Zona Bandung sebagian diisi oleh endapan gunungapi muda dan endapan alluvium,
tetapi pada dataran tinggi beberapa perbukitan dan punggungan batuan Tersier muncul.
Perbukitan – perbukitan tersebut antara lain punggungan lapisan batuan berumur Tersier
Awal dan Miosen di Sukabumi dan punggungan Rajamandala yang dsusun oleh batuan
yang berumur Oligo – Miosen di Utara Cianjur. Di bagian Timur dari zona Bandung
memiliki kesamaan seperti pulau – pulau pegunungan yang muncul di atas dataran rawa,
seperti gunung sangkur (365 meter) dekat Banjar, di sisi Barat rawa Lakbok dan
rangkaian punggungan rendah yang melampar dari Wonorejo di sisi Tenggara rawa
dengan arah Baratlaut – Tenggara sampai ke Maos pada Sungai Serayu. Punggungan ini
terdiri dari perlapisan batuan yang berumur Neogen Awal dan batuan gunungapi.
Rangkaian punggungan ini di bagian Baratdaya dibatasi oleh rel kereta api
Meluwung – Sidareja – Maos dan di sisi Timurlaut dibatasi oleh jalan raya Meluwung –
Majenang – Jatilawang. Punggungan yang tampak di ujung Timur dari zona Bandung ini
bercabang dua, ke arah Selatan melebar mengikuti Lembah Citanduy sampai ke Segara
Anakan, sedangkan ke arah Utara menyempit mengikuti dataran alluvial Ciangkring dan
lembah intermontan Karangpucung – Lumbir – Karanggayam – Wangon.

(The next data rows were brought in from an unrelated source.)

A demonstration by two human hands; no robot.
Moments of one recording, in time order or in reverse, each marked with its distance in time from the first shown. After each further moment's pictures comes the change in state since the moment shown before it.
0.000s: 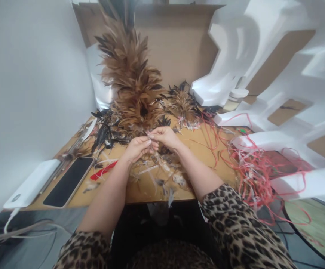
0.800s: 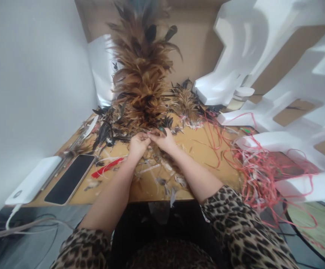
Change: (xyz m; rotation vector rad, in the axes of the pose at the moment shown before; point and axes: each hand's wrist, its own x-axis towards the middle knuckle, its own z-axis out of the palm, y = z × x) left_hand 0.017 -0.017 0.003 0.232 0.535 0.148; right_hand 0.007 0.010 0.018 -0.575 0.277 -0.121
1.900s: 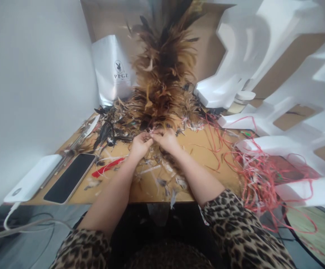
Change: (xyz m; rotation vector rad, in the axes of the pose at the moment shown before) left_hand 0.001 0.001 -0.003 0.033 -0.111 0.094; right_hand -0.001 -0.004 -0.003 -0.016 0.008 0.045
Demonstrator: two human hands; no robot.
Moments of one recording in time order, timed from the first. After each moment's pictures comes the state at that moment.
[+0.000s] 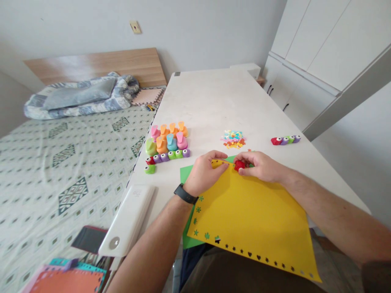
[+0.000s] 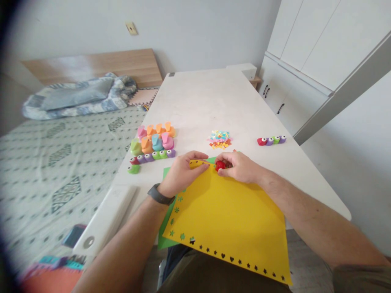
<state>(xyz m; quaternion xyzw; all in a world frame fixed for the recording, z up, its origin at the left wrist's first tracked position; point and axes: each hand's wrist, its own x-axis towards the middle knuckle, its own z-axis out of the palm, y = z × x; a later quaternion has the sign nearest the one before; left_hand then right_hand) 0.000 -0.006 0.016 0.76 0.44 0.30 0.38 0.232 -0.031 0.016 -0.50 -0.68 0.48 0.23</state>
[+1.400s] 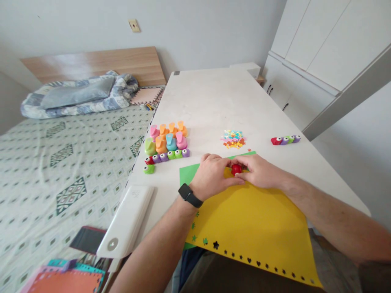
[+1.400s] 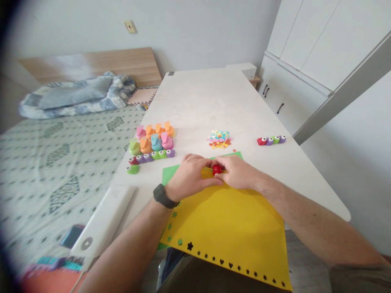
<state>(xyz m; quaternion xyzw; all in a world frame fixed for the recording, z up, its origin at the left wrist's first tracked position) 0.012 -0.011 0.017 0.89 0.36 0.19 0.19 0.213 -0.039 0.025 -0.52 -0.75 0.36 0.20</state>
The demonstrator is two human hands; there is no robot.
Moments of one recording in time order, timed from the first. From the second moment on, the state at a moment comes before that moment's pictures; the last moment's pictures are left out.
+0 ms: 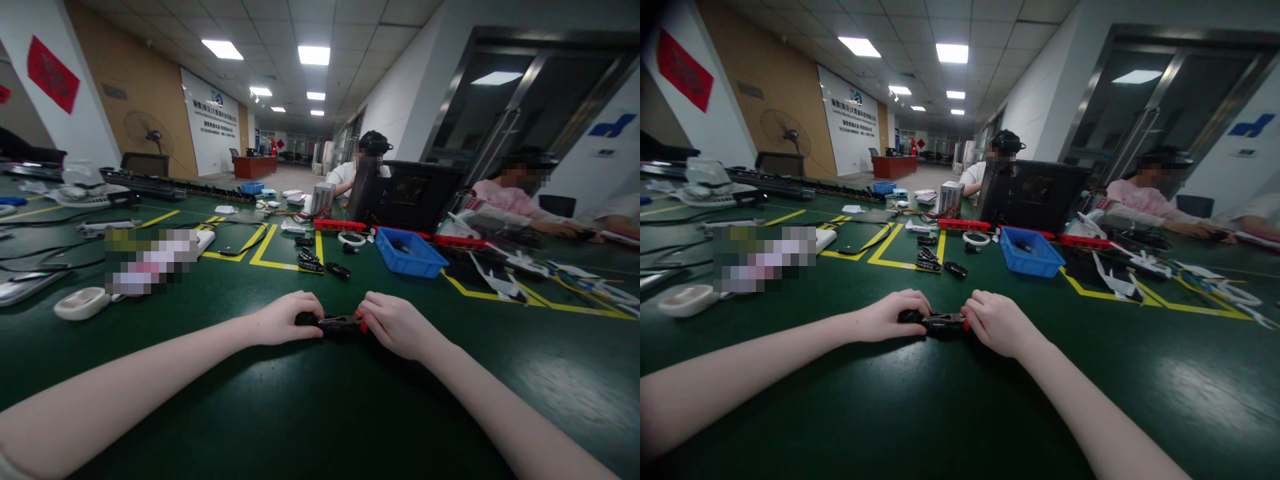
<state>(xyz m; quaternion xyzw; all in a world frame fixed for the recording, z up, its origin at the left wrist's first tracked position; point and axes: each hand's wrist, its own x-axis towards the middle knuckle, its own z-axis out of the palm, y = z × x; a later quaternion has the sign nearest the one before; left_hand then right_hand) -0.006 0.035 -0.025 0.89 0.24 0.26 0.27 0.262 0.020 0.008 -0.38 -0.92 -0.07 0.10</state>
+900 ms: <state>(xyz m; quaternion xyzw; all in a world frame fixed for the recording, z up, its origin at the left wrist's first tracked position) -0.006 0.036 -0.026 0.89 0.25 0.26 0.28 0.262 0.018 0.014 -0.38 -0.92 -0.07 0.10</state>
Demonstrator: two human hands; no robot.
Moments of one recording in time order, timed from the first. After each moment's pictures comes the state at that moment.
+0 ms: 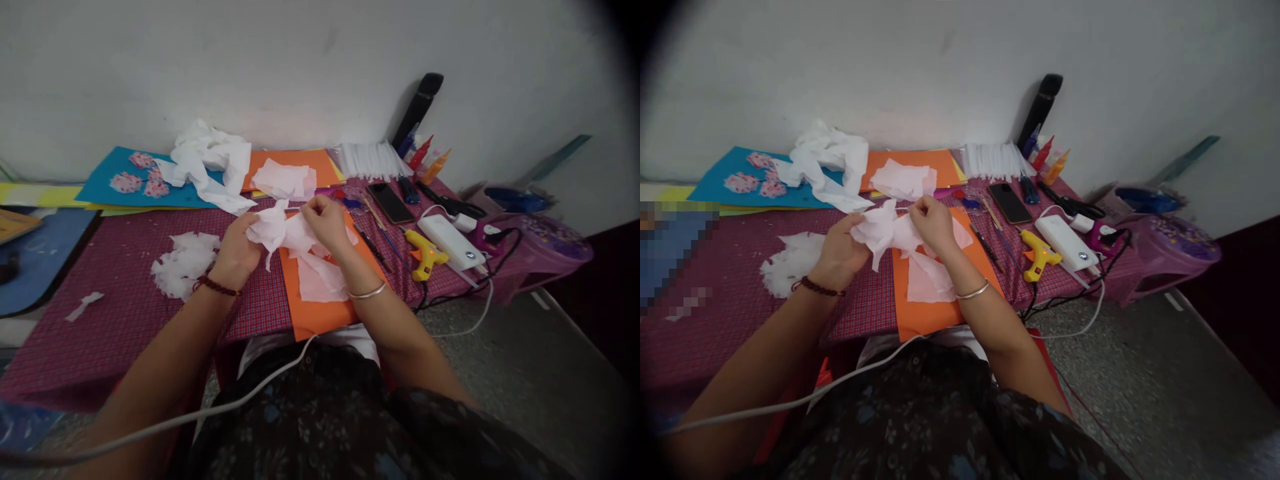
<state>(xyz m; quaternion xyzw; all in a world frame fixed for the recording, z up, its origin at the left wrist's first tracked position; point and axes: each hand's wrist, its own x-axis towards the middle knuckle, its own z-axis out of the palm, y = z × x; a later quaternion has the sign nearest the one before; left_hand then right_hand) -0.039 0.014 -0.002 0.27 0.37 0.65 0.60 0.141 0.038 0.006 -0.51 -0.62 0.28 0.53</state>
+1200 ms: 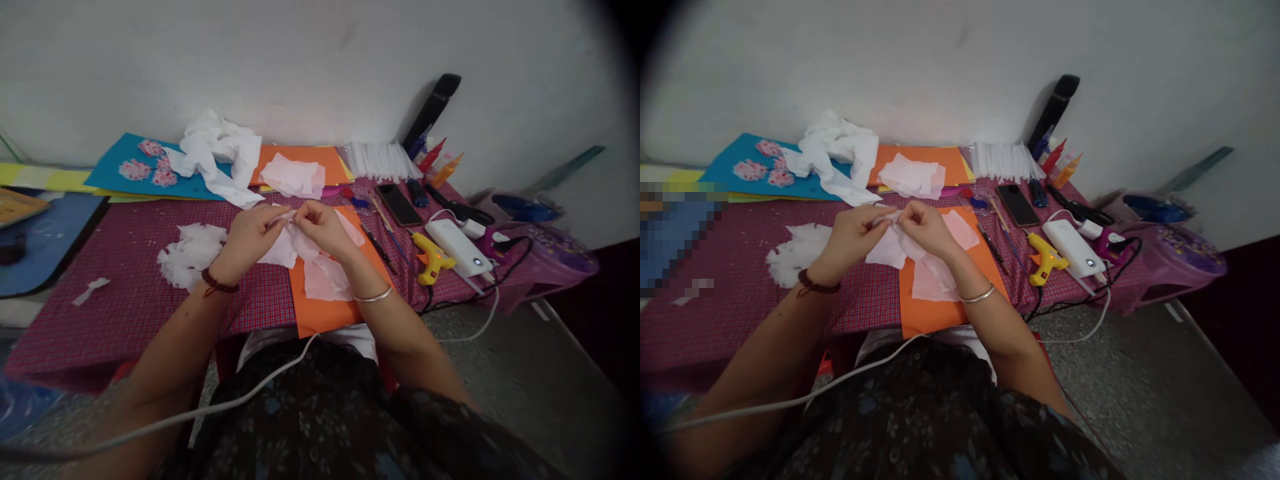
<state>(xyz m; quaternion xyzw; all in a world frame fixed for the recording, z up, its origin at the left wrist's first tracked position) -0.050 -0.009 0.026 0.60 0.46 0.54 0.37 0.132 0.020 0.012 -0.38 -0.69 0.43 0.44</state>
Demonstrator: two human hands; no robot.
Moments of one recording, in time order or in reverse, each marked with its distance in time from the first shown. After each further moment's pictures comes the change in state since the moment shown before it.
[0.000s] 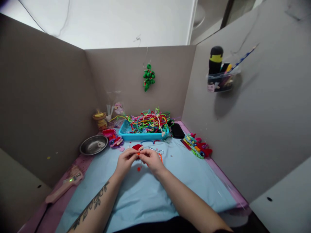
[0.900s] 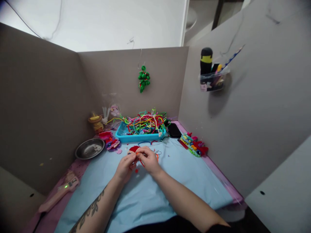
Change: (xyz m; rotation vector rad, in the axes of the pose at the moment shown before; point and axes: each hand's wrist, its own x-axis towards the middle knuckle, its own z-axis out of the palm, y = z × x) left_hand -0.008 -0.001 0.018 -0.301 -0.033 -0.361; right_hand 0.002 -0.007 0.003 -0.227 0.133 -0.336
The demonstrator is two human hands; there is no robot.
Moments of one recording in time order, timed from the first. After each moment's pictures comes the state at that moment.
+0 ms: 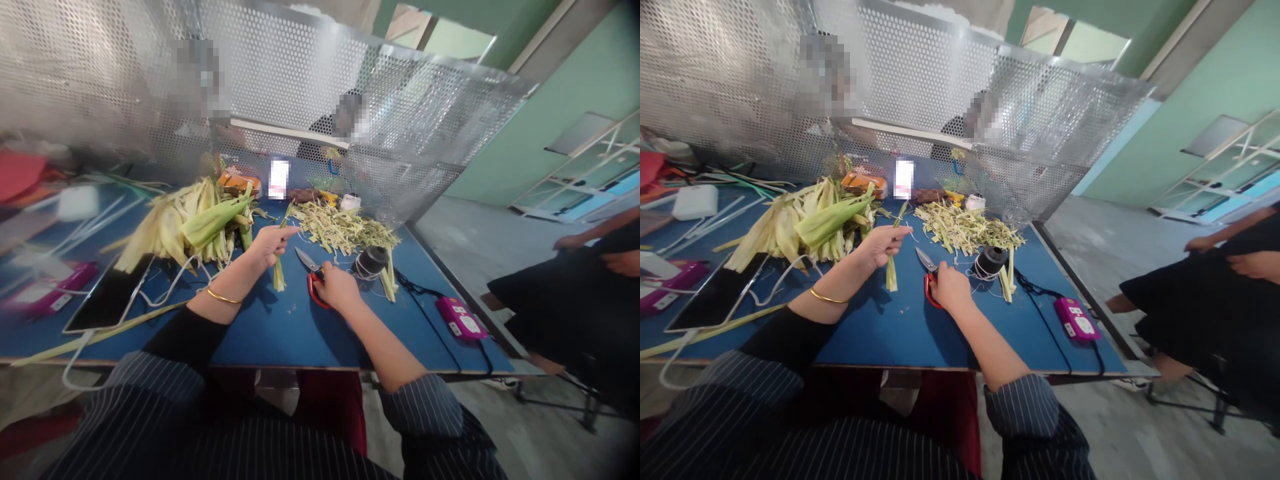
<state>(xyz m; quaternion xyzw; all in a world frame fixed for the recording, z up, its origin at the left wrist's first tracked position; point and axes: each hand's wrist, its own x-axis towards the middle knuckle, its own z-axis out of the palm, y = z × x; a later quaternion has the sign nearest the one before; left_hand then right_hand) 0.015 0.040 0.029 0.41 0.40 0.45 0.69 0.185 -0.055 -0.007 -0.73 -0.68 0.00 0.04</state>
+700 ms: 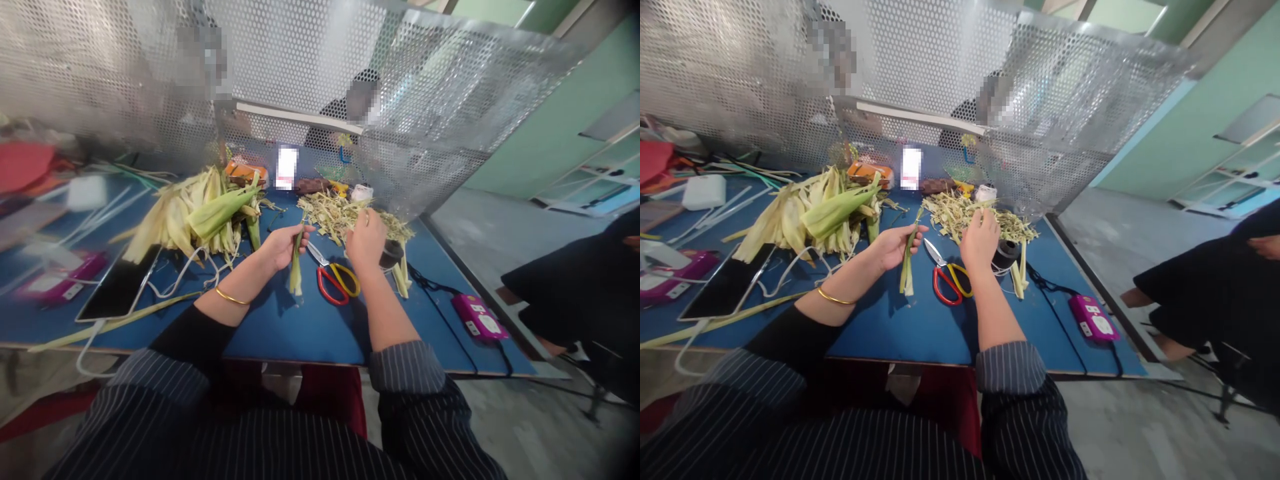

Pada bagian
ujung lembah terpisah oleh punggungan antiklinorium Bogor. Punggungan pemisah di
ujung Timur zona Bandung disebut sebagai tinggian dengan puncak tertinggi adalah
Punggungan Kebanaran (360 meter) atau Punggungan Kutajaya (339 meter).
Punggungan tersebut membentuk en ‘enchelon dengan rangkaian pegunungan Serayu
Selatan di Jawa tengah.
Puncak Geantiklin
Bagian tengah dari geantiklinorium Jawa Barat berupa sumbu dari antiklinorium
yang terbentang dari Bogor sampai Cilacap (Pegunungan Serayu Selatan). Puncak
antiklinorium yang dikenal sebagai mahkota Jawa Barat ditutupi oleh rangkaian
gunungapi muda, seperti Gunung Salak, Gunung Gede – Pangrango, Gunung Tangkuban
Perahu, Gunung Tampomas, Gunung Guntur, Gunung Papandayan, Gunung Cikurai,
rangkaian Gunung Talagabodas – Galunggung, dan Gunung Sawal.
Batuan penyusun bagian tengah (puncak antiklinorium) berupa endapan gunungapi
muda yang berumur Pliosen – Pleistosen, sedangkan ke arah Utara (lereng Utara) dari
puncak antiklinorium tersebut tersingkap batuan – batuan yang berumur relatif tua, berupa
batuan sedimen yang berumur Miosen Tengah sampaio Miosen Akhir. Tersingkapnya
batuan yang berumur relatif tua tersebut akibat runtuhan yang disebabkan oleh
pengangkatan yang berlangsung terhadap geantiklinorium Jawa Barat ini.